The Challenge of Open-Ended Worlds
The NYU paper emphasizes that as games move away from rigid win/loss conditions toward open-ended "sandbox" experiences, the AI’s disadvantage grows. In a game like Red Dead Redemption 2, the "goal" is not merely to reach the end of the story, but to inhabit a character. Success in such a game is subjective and multifaceted.
A machine can be programmed to optimize for a score, but it struggles to optimize for "fun," "exploration," or "moral choice." In Minecraft, an AI might successfully learn to mine blocks through reinforcement learning, but it lacks the abstract thinking required to decide what to build or to understand the aesthetic value of a structure. The researchers argue that well-designed games are "expertly tailored to human capabilities, intuition, and common sense." Because games are made by humans for humans, they rely on a shared cultural and physical vocabulary that machines simply do not possess.
Official Responses and the Move Toward Generalist Agents
The AI industry is not blind to these limitations. Google DeepMind recently unveiled SIMA (Scalable Instructable Multiworld Agent), a project designed to address the very issues raised by Togelius and his team. Unlike AlphaStar, which was built for one game, SIMA is trained across a variety of 3D environments, including titles like No Man’s Sky and Goat Simulator 3.

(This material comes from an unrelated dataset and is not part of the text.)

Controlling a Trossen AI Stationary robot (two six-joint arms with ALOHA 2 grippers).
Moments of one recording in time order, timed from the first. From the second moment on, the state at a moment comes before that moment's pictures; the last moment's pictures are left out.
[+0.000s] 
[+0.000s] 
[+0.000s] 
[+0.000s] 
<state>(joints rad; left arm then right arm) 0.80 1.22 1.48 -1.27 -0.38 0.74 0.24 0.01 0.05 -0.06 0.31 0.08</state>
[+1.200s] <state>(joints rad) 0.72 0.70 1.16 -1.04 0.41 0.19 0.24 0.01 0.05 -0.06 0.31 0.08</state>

DeepMind’s approach with SIMA involves integrating large language models (LLMs) like Gemini into the agent’s framework. By allowing the AI to "read" instructions and "reason" about its environment using language, researchers hope to bridge the gap between pixel-processing and conceptual understanding. Early results show that SIMA can perform tasks in games it has never seen before by following verbal commands, representing a significant step toward generalist AI.

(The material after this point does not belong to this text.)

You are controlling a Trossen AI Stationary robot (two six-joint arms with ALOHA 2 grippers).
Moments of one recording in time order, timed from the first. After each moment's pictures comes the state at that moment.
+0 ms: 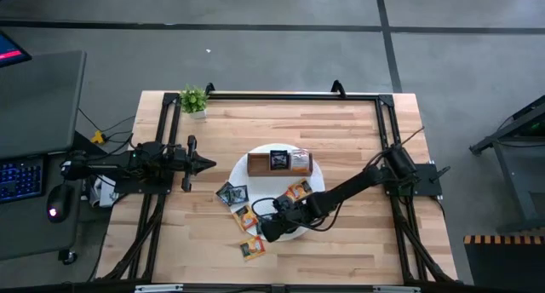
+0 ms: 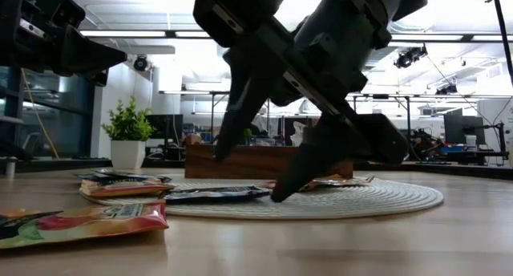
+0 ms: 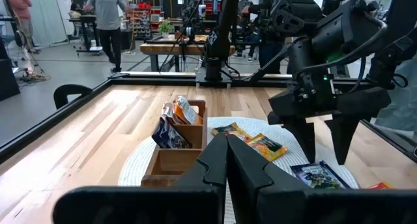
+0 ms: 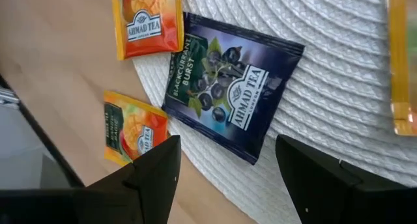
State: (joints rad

However, Togelius and his colleagues remain skeptical that we are close to a "human-level" solution. They have proposed a new benchmark for the industry: an AI must be able to play and win any of the top 100 games on Steam or the iOS App Store without prior specific training, and it must do so within the same timeframe a human would require. "It is not at all clear that current methods and models are suited to this problem," the authors state, noting that general video game playing is a "very hard challenge that we are nowhere near solving."
Broader Implications for Artificial General Intelligence
The struggle to master general gaming is a microcosm of the broader struggle to develop AGI. If an AI cannot figure out how to navigate a virtual world designed for entertainment, it raises serious questions about its ability to navigate the unpredictable real world. The implications extend to robotics, autonomous vehicles, and automated assistants, all of which must be able to handle "out-of-distribution" scenarios—events they were not specifically trained for.
The ability to generalize is what allows a human to drive a car in a different country, use a new tool, or solve a problem through creative analogy. If AI remains stuck in the paradigm of "narrow" mastery, it will continue to be a tool rather than a peer. The NYU researchers suggest that the path forward may require a fundamental shift in how we build AI, moving away from simple reward-seeking behavior toward models that can plan, imagine, and understand the "why" behind their actions.
In conclusion, while machines may continue to set records in specific, high-stakes matches, the humble human gamer remains the gold standard for versatility. The true "singularity"—the point where AI surpasses human intelligence—will not be marked by a computer winning a game of chess, but by a computer that can sit down, pick up a controller, and say, "I think I see how this works," just as quickly as a teenager in a basement. For now, that level of cognitive flexibility remains a uniquely human achievement.